EXERCISE AIM:
Write out the line with "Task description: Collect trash" and every later line through the end of the data below, exactly as given, with no pictures in the copy.

DATA SEGMENT:

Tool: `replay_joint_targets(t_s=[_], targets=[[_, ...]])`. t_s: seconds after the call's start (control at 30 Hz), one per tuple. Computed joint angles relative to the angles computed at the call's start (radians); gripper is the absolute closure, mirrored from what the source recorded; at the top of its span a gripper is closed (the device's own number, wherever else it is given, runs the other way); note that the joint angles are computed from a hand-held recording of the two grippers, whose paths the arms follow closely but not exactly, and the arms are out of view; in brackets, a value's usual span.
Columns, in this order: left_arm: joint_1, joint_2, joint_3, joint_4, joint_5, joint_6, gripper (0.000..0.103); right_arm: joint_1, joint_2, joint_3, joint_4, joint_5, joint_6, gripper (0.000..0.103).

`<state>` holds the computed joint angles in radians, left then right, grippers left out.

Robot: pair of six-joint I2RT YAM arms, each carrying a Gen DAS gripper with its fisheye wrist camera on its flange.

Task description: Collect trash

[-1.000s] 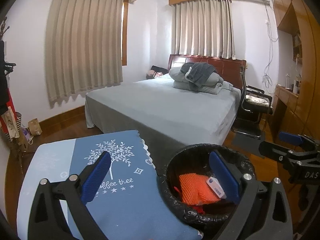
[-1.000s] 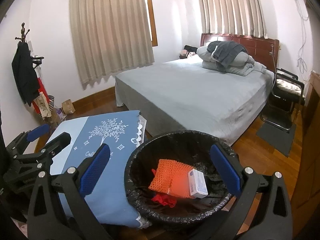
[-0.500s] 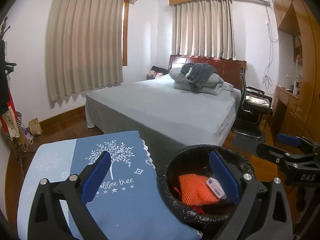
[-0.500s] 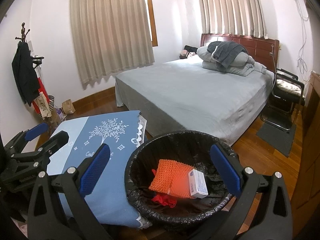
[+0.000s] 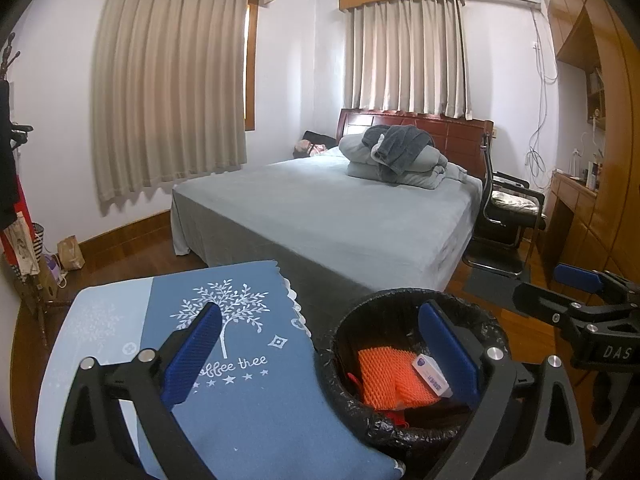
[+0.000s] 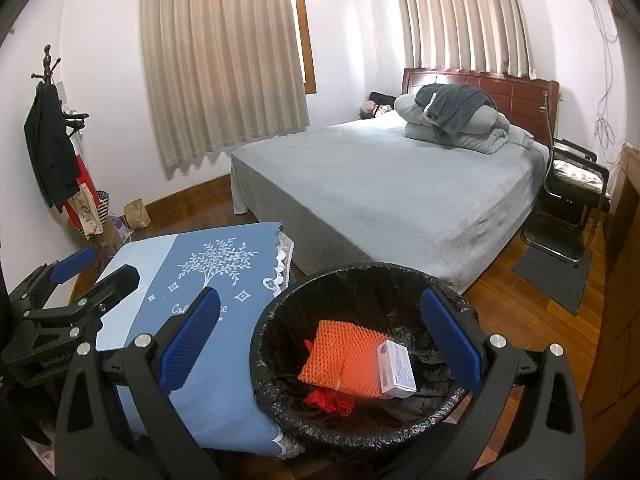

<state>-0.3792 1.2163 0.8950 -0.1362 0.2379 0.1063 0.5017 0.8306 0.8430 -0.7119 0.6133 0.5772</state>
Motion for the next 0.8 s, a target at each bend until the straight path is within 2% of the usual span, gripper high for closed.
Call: replay_joint_targets(t_s=[0.8], targets=[[0.002, 0.002, 0.000, 0.000, 0.003, 0.001, 0.006, 0.008, 0.002, -0.004, 0.000, 0.005, 0.009, 0.005]])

RESULT FOR THIS TASK:
Task description: Collect trash

[-1.000s] 
[-1.000s] 
[-0.500s] 
[-0.500s] 
[+0.000s] 
[+0.000s] 

<state>-0.3792 1.2163 0.8950 -0.1362 0.2379 0.1063 0.5017 0.8306 0.8430 -0.7119 0.6133 0.5772</state>
Motion for the next 0.8 s, a target at each bend until the straight path is within 2% of the usual span, gripper high for closed.
Call: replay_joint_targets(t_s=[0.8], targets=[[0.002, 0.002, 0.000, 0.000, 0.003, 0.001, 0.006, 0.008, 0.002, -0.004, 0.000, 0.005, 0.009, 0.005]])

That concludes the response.